INFORMATION SHOWN below:
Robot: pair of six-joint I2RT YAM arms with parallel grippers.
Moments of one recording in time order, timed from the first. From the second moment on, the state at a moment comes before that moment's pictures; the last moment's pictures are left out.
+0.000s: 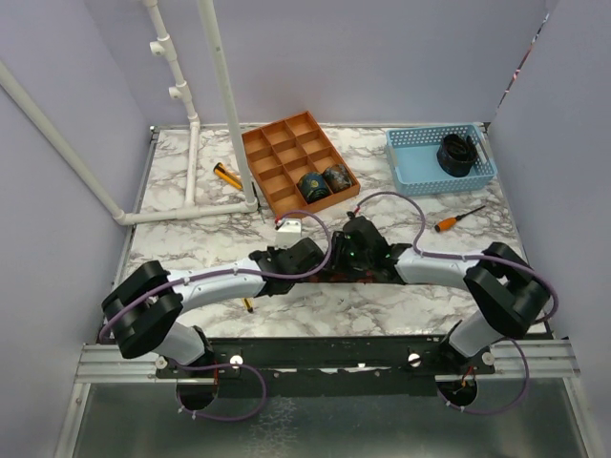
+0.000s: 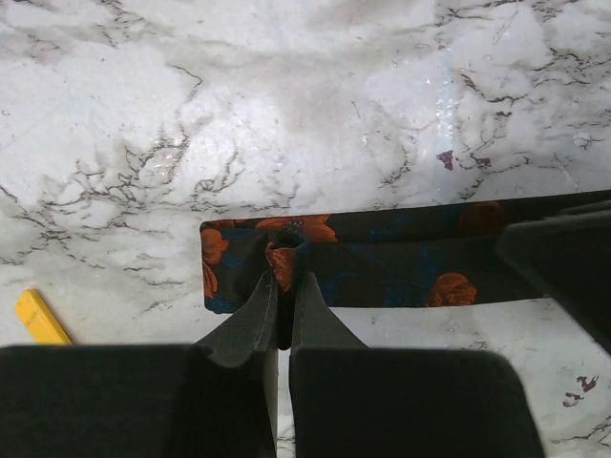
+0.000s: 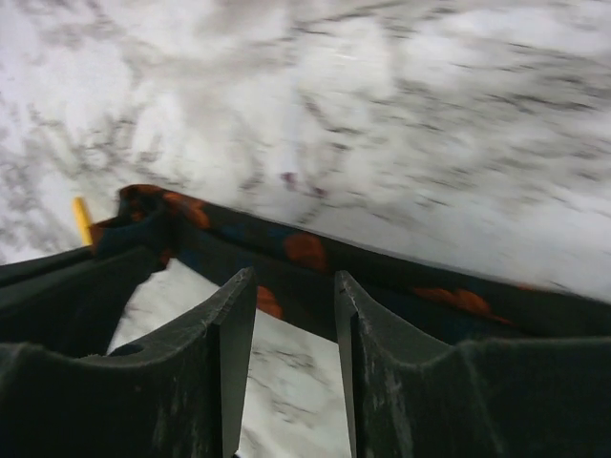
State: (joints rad) left arm -0.98 1.42 0.77 -0.42 -0.55 -0.79; right arm 0.81 1.60 0.75 0.11 -0.05 0.87
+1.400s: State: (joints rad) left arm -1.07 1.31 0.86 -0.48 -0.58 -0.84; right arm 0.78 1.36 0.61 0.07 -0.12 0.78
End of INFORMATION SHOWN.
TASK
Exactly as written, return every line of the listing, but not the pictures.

TASK ANSWER
Robot: pair of six-joint I2RT YAM arms with parallel grippers.
Moments of one recording in time order, timed from the first. From the second moment on, the state at a moment comes before that moment's pictures; the last moment's pictures are left out.
+0.000s: 
+0.000s: 
+0.000s: 
State: (joints rad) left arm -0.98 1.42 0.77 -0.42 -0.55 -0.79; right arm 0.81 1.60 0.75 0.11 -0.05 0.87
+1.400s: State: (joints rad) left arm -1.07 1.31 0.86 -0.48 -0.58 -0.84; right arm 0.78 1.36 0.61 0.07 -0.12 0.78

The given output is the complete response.